El que otros la pasen peor que uno no es consuelo cuando nos sentimos los seres más desdichados del planeta, pero cuando te enfrentás cara a cara con la real desdicha ganás en perspectiva y aprendés a valorizar aquello que fuiste e hiciste para tener el presente que te toca vivir. Al final el niño se paró. “Mire señor, mire para ese árbol. ¿Ve la ardilla? Yo tengo una honda, y cuando voy por el bosque voy buscándolas y les tiro, pero casi nunca les pego. Pero el otro día le di a una que cayó al suelo y creo que la maté. Pero está más lindo cuando no les pego, porque salen saltando así, ¡zaz!”, me terminó de decir. Al relatarme su juego de la honda y las ardillas pude descubrir apenas un brillo de niñez en sus ojos. Ese niño estaba ahí.
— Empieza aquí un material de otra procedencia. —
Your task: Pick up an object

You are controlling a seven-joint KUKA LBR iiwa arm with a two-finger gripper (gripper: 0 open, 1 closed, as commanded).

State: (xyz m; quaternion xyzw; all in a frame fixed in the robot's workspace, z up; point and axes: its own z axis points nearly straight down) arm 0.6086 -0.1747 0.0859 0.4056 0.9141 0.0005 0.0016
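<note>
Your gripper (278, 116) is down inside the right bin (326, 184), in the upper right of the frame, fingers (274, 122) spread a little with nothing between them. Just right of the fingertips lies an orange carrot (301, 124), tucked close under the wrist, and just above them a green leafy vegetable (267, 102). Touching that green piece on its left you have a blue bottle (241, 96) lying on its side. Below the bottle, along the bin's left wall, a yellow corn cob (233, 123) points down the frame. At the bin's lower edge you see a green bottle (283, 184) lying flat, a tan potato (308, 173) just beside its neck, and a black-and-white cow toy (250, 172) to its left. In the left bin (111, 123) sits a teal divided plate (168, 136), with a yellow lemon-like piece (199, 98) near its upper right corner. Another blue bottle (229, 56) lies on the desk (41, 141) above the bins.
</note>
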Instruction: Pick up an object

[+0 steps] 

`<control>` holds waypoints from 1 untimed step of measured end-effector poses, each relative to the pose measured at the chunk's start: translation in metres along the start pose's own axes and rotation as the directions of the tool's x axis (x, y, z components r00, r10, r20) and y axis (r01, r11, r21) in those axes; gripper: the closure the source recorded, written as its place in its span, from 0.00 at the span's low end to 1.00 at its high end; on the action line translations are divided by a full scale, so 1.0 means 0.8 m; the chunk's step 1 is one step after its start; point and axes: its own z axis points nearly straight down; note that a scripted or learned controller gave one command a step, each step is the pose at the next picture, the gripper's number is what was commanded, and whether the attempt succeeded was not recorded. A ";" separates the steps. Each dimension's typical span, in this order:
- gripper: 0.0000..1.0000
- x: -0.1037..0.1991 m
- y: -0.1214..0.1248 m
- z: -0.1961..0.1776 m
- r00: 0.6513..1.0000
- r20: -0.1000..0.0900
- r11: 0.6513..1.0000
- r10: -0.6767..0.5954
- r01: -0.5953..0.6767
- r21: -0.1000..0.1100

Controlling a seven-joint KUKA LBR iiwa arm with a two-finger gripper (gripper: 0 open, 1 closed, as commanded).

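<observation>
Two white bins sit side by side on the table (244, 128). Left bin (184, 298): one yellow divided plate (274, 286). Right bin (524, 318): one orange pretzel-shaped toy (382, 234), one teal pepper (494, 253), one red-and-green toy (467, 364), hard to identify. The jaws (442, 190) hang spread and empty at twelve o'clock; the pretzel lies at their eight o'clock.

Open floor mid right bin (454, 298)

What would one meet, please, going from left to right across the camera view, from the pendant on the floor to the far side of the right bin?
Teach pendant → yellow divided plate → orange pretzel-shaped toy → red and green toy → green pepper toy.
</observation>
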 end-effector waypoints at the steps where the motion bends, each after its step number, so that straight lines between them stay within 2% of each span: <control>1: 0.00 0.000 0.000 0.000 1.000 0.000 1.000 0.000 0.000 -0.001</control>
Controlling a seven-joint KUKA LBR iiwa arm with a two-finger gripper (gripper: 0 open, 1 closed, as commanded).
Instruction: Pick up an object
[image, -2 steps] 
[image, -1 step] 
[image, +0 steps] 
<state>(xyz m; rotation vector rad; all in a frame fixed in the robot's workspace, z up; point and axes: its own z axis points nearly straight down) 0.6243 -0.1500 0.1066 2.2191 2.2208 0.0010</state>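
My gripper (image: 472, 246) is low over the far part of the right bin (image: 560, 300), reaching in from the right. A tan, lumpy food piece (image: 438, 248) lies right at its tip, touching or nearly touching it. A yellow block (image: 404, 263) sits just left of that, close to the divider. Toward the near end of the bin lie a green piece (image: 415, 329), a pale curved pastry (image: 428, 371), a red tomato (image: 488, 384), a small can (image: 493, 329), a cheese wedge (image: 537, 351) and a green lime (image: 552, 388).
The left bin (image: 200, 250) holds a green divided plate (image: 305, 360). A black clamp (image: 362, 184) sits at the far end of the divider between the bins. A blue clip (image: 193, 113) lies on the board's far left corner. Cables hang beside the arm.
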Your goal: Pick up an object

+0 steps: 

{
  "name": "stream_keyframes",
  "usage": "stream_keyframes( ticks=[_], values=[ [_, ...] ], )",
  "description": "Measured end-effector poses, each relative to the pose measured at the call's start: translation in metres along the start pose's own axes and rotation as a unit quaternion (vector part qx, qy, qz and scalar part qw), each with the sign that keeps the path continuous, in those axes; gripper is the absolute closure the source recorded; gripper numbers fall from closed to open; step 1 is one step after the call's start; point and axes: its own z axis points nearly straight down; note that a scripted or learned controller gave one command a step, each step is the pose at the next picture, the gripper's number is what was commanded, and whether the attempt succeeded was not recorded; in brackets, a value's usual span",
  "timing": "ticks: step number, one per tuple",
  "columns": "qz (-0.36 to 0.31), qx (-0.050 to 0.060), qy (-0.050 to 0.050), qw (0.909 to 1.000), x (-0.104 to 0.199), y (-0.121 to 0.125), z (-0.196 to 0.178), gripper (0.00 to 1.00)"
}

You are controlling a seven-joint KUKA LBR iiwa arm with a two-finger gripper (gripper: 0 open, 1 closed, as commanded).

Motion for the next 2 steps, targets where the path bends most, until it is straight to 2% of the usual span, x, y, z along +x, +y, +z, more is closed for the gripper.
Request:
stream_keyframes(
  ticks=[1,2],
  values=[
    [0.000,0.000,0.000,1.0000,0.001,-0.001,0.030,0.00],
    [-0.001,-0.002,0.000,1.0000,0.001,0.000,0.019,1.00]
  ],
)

Oculto entre tanta adultez obligada.
MUJER DE MERCADO
Me levanto temprano, apenas son las siete de la mañana y el sol aún se despereza detrás de las montañas que le dan relieve al horizonte sancristobaleño. El silencio todavía es dueño de la calle. Los transeúntes hace unas horas se rindieron ante la noche y el mezcal. Los últimos amores se consumaron mucho antes de que el primer rayo del día les iluminara su lujurioso deseo. Salgo a la calle que está vacía de gente, autos, perros, comidas, gritos y gringos de sombreros de paja. El mercado me queda a unas pocas cuadras y debo comprar la comida para hacer el desayuno. En la entrada, los primeros puestos aún se están armando. El olor de las tortillerías humedecen en asfalto. Aún es temprano para que el color rojizo de los mangos tiñan los corredores o que las vendedoras se acerquen con las bolsas de cebollas, tomates o aguacates a diez pesos.
Frente a mí hay una mujer muy anciana, con más años que los que me puedo imaginar. No debe de medir más de metro cincuenta. Lleva puesto su traje típico de alguna comunidad tzotzil, pero no sé bien de dónde; una pollera hasta los tobillos bordada de colores rojos y azules, una blusa azul carmesí con motivos de rosas y otras flores que no reconozco. La faja, de color negro, le marca aún más su delgadez de años de mala alimentación. Su piel tiene marcas de un devenir ajado por el trabajo, la escasez y el sacrificio estoico. Las arrugas, que son más producto de horas interminable de trabajo que de años, son su insignia de fortaleza y tenacidad. Sobre su cabello gris, largo y trenzado, lleva una tira de cuero que rodea su frente y está ligada a un gran costal de maíz que carga sobre su espalda y le sirve para soportar todos los kilos que lleva sobre su pequeño cuerpo. Seguramente ese costal pesa mucho más que ella, pero aún así baja la mirada: no en tono de sumisión, sino en posición de avance. Cual toro arremetiendo contra su presa, ella adelanta con sus cortas piernas hacia el frente. Sin mirar al que viene, sin pedir permiso. ¿Cuántos amores habrá resignado por sus horas de marginalidad laboral? ¿Habrá sentido alguna vez la satisfacción de dos cuerpos sucediéndose en una noche de piel y pulsión? ¿Qué sueños habrá tenido cuando su niñez la hacía fantasear? ¿A quién extraña en las mañanas? ¿Cuál es su comida preferida? ¿Qué le produce risa? ¿Y temor? ¿En qué hombro se sostiene cuando la fragilidad la invade? En ese mercado es solo ella, su costal, su maíz, su trabajo, comida, sustento. Su vida. Es su vida la que va en esa espalda, que va corriendo por esas arrugas y ese metro cincuenta de puro trabajo y tenacidad. Son las siete de la mañana y cuando la ciudad aún duerme, ella ya está haciéndole frente a todo. Como todos los días. Ya no debe recordar desde cuándo. Ya no importa.